Wie sind Hochvolt-spezifische Arbeitsschritte im Gutachten zu behandeln? Als eigenständige, technisch begründete Positionen. Freischalten, Spannungsfreiheit feststellen, Isolationsmessung und Batteriediagnose sind Teil des erforderlichen Herstellungsaufwands, wenn sie nach dem betroffenen Schadenbild geboten sind; die Herleitung sollte dokumentiert werden.
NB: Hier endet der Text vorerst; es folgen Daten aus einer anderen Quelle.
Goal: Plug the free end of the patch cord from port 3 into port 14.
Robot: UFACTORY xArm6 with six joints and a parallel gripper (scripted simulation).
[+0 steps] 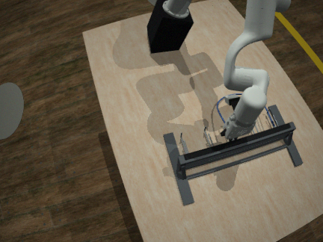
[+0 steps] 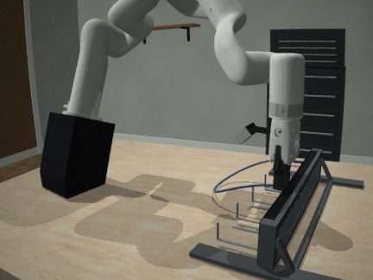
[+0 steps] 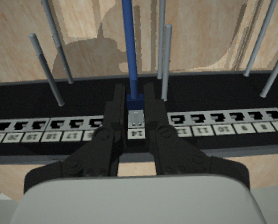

Was gilt, wenn Kalkulationssysteme keine Herstellerdaten für das Modell enthalten? Der Sachverständige muss den Aufwand anderweitig nachvollziehbar ermitteln, etwa über Herstellerinformationen, Vergleichsvorgänge oder Fachauskünfte spezialisierter Betriebe. Entscheidend ist die Prüffähigkeit der Grundlage, nicht die Systemherkunft.
Berührt eine Reparatur in einer freien Werkstatt Herstelleransprüche? Das hängt von Vertrags- und Garantiebedingungen sowie vom betroffenen Bauteil ab. Mögliche Nachteile bei Garantie, Batteriezusage oder Software-Support sind ein Zumutbarkeitsaspekt, der bei einer Verweisung sachlich vorgetragen werden kann.
Quelle: kfz-betrieb (Vogel), kfz-betrieb.vogel.de
„Dieser Beitrag ist allgemeine Fachinformation und keine Rechtsberatung."